TASK REQUIREMENTS » The answer must be a single number: how many lines in the entries hold the string "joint".

*** Block opens ***

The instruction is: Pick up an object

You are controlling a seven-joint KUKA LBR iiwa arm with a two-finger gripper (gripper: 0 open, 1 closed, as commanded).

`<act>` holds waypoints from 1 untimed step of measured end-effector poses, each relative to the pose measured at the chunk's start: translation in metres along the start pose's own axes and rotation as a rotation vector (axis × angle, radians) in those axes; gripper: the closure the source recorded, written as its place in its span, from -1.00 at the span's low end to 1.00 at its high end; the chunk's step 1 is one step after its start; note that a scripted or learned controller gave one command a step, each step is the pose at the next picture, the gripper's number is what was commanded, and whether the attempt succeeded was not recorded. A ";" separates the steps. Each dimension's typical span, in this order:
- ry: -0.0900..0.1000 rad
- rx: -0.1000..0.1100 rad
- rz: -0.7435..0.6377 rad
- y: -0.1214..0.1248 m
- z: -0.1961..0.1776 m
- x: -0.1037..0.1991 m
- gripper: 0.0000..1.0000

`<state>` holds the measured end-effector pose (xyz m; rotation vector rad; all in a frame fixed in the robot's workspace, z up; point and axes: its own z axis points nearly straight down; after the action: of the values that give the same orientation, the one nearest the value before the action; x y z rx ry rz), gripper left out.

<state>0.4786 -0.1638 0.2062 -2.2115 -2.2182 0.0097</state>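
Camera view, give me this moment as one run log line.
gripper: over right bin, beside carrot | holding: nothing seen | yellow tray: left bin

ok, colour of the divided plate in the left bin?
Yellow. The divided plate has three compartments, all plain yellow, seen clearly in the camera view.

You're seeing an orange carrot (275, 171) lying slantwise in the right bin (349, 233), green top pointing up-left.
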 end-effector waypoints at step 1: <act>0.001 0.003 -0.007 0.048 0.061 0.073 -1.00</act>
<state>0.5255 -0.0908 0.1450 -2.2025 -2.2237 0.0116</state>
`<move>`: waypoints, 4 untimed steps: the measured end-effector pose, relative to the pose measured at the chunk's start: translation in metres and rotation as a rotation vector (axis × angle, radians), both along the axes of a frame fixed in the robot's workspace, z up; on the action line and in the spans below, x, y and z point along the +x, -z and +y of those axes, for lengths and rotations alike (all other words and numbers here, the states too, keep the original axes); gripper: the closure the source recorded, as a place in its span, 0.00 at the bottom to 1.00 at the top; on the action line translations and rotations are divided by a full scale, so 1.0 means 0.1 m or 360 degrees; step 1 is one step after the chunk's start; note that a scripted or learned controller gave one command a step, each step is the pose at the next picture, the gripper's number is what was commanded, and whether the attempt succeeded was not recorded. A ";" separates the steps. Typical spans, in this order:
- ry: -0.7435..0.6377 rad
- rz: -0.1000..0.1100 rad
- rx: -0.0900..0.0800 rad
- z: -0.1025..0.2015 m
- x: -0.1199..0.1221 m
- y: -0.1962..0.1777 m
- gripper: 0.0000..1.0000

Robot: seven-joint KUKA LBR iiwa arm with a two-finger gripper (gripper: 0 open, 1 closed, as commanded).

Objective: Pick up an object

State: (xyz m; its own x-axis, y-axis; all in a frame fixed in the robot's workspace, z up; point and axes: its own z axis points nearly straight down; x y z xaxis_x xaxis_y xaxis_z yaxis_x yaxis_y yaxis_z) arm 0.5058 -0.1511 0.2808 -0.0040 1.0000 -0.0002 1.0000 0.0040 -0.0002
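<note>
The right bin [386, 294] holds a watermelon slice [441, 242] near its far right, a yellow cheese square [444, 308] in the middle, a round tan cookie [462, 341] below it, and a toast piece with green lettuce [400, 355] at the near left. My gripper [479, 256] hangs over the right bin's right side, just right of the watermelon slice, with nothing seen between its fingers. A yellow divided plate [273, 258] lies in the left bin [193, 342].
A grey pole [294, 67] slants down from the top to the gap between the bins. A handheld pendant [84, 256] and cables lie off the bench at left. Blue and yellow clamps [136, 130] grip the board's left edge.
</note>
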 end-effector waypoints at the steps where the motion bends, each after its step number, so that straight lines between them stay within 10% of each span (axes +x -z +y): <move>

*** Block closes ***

EXERCISE RESPONSE » 2